畢竟這樣的手法也不是沒人試過!結果呢,卻死的更快!
江顏微微皺眉:“看來程大夫還是不信我,既然這樣,那也不必治了。”
程德遠見她般篤定,如今也豁出去了!
“誰說我不治了!”
江顏眉梢微挑,又重新走了回來,讓他張開嘴後輕輕地將程大夫舌頭上如同黃豆般的疳積給挑破。
為了防止內裏的毒素沾到舌頭上,她的動作十分細致,一邊挑一邊用帕子擦拭。
眼下大夥兒也就這麽呆呆地看著江顏的動作,生怕像是錯過了什麽似的。
就連呼吸也不敢大聲,生怕驚擾到她。
全部挑完了後,江顏這才將罐子裏的膏藥用小勺子挖出來一些,再用帕子輕輕點在被她挑破疳積的地方。
最後再灑上一層蒲黃粉。
做完這一切之後,江顏額頭上早就布滿了細密的汗珠。
她是中醫,自然也知道舌疳在古代簡直是聞風散膽,也有不少人挑破了疳積,反而更快加劇了病情。

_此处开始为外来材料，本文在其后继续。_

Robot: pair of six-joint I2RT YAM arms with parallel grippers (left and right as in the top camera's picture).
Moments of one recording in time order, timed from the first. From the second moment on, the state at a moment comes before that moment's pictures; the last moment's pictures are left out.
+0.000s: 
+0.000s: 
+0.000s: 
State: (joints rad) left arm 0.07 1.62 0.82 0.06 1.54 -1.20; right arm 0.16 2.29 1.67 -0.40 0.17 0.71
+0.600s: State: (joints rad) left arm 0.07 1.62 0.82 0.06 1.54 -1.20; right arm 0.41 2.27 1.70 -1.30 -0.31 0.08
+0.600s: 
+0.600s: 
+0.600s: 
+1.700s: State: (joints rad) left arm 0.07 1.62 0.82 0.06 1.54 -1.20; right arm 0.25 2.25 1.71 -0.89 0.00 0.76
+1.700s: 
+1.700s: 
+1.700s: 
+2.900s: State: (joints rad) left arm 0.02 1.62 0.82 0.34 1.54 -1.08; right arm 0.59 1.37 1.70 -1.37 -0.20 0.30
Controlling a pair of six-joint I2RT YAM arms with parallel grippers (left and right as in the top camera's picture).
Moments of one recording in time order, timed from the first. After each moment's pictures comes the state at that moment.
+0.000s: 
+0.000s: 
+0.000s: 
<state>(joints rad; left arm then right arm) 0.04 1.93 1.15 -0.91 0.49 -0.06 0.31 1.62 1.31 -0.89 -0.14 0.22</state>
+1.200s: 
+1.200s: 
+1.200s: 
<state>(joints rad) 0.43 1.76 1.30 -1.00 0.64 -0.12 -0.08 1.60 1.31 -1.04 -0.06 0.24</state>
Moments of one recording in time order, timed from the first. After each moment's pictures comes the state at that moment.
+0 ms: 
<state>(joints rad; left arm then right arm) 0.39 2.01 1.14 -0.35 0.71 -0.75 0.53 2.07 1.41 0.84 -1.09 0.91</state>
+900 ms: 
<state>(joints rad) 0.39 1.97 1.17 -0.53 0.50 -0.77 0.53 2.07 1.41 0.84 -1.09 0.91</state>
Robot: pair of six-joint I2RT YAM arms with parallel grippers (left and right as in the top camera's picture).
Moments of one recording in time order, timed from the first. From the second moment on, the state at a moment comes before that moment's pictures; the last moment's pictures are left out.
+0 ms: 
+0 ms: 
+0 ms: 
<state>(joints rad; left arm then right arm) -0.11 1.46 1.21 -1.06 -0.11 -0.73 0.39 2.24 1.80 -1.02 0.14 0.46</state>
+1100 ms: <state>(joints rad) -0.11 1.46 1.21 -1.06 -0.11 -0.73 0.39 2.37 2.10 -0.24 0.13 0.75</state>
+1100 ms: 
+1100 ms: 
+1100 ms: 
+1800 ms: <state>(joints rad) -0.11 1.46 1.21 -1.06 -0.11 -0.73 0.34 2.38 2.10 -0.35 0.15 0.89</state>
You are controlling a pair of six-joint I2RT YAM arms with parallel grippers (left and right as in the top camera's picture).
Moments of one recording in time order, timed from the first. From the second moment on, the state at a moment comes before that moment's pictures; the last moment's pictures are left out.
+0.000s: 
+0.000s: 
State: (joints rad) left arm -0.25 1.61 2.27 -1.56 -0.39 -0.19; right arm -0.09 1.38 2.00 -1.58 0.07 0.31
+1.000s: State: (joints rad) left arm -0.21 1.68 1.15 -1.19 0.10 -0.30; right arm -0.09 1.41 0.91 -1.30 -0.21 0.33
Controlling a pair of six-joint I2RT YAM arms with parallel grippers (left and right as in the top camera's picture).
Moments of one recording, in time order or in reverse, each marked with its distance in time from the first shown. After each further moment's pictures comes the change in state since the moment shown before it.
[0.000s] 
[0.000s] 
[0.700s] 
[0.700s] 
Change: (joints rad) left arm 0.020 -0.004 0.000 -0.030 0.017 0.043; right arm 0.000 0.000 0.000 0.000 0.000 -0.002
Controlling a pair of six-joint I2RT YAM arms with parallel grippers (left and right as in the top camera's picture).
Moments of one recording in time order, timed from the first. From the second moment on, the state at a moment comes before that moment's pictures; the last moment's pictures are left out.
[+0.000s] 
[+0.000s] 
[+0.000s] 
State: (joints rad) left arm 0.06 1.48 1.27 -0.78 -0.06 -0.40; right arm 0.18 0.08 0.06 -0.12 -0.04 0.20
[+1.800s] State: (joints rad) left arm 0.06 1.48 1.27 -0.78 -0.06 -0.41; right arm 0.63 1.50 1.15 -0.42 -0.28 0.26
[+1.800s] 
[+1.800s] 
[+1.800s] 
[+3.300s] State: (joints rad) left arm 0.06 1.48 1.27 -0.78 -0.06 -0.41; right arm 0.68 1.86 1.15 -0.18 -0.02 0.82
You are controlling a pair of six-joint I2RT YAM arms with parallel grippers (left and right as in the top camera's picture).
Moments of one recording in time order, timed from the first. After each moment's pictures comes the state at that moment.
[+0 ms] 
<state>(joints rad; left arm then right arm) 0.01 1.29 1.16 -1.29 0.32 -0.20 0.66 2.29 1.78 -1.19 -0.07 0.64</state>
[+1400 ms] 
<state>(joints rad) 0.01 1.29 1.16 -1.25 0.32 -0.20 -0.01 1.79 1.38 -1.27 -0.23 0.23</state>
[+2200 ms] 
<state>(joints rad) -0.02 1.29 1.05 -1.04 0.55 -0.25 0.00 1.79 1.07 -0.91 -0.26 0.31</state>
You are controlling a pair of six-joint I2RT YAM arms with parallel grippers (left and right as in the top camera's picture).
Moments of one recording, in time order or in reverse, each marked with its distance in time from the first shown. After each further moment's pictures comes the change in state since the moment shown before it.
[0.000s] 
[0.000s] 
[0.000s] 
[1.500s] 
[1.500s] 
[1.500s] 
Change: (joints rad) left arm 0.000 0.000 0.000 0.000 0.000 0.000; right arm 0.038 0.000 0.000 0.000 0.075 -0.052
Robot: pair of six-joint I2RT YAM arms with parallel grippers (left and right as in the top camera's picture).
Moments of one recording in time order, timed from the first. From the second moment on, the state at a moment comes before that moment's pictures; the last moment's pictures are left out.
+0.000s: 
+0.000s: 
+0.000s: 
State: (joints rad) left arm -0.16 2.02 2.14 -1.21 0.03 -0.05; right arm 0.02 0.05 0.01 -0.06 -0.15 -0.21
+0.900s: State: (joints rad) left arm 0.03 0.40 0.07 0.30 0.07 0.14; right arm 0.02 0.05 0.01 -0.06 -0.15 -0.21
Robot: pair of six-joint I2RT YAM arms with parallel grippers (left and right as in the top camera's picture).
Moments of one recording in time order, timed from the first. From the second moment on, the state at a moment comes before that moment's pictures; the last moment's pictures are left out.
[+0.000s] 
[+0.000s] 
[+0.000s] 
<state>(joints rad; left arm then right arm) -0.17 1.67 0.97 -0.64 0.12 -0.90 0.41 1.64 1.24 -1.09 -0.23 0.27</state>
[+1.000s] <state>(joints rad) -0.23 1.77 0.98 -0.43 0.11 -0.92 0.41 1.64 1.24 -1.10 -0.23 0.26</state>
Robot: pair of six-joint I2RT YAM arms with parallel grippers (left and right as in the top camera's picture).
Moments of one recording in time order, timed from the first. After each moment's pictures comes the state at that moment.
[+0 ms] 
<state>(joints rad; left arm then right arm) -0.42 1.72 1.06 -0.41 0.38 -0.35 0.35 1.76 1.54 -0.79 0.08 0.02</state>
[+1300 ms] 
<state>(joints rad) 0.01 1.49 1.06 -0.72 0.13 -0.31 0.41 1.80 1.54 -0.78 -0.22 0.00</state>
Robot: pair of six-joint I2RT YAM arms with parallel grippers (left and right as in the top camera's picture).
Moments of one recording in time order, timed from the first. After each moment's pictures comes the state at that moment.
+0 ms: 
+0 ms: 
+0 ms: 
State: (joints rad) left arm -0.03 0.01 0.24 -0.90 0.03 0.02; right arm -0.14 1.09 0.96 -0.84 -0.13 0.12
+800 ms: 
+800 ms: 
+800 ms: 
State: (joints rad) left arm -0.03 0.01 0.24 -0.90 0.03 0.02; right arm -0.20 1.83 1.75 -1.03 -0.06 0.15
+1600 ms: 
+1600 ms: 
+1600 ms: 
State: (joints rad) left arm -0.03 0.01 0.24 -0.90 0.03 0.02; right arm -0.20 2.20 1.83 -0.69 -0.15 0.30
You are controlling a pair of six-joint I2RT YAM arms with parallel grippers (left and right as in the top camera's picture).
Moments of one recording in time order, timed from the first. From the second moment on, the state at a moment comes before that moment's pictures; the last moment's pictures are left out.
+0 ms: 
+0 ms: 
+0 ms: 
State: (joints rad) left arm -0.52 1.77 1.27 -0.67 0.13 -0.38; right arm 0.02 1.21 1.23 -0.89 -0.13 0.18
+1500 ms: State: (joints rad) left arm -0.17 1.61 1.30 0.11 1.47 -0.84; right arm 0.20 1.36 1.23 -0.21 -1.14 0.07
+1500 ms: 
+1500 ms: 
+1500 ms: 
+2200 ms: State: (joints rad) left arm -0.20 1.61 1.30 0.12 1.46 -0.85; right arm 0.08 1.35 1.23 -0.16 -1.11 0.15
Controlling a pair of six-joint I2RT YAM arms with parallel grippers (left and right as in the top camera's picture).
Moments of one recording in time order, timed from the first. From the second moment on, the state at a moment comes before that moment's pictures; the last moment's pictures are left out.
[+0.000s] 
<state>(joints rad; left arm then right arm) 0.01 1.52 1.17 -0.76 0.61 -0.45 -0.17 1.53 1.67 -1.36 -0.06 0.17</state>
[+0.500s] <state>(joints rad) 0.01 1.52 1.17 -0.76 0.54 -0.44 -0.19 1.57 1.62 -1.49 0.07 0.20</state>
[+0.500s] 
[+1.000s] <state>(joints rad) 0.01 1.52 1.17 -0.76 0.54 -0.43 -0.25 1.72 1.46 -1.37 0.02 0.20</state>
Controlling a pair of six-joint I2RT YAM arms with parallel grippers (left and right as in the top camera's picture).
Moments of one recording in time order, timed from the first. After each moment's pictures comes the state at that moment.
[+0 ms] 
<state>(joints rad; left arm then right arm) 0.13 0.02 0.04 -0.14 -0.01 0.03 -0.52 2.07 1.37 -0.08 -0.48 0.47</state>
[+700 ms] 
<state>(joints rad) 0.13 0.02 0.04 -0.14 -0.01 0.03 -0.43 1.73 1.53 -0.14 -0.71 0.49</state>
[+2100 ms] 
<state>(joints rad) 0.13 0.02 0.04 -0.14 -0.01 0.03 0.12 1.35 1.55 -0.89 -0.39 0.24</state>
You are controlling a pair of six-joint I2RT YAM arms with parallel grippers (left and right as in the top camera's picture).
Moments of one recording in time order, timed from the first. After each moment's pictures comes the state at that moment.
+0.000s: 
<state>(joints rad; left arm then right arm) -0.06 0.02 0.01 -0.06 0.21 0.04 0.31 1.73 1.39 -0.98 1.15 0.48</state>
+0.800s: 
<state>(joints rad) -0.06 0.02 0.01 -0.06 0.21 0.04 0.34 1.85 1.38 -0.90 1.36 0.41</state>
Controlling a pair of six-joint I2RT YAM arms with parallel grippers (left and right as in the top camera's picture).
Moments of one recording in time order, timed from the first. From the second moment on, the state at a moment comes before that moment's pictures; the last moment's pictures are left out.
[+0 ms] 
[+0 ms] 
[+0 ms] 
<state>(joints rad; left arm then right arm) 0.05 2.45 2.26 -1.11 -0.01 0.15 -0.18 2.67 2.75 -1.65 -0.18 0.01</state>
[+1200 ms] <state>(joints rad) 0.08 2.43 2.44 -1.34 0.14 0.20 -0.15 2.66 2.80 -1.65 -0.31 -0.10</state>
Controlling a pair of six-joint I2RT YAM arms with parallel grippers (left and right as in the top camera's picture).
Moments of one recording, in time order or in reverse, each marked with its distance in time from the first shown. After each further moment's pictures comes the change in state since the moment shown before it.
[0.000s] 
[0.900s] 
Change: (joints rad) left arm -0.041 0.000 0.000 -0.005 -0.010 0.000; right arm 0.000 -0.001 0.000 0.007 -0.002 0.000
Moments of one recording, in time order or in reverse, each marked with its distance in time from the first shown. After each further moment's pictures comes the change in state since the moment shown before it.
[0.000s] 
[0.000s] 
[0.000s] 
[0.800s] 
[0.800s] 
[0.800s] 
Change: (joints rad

所以方才那程大夫在聽到要挑破後,麵色才會一變,以為自己會害了他。
其實這也很簡單。
疳積本就是心過過盛,導致毒素堆積,若是挑破了處理不得當會引起毒素蔓延,肯定是會加劇病態的惡化。
所以在挑疳積時,自然的要及其小心。
再加上眼下配置的這味專治舌疳的北庭丹,和止血不留淤的蒲黃,自然也算的上是藥到病除。
如今既然妥當了,大夥兒最關心的還是程德遠這病接下來會如何。
畢竟挑破舌疳者,三天內整個舌頭便會腐爛,七天內就會讓人活生生喪命。
眼下這程德遠的病是會好呢,還是會…
死呢?
他們在思索,程德遠自己也是惴惴不安,一邊想著讓時間快些過,看看這丫頭的方子到底有沒有用。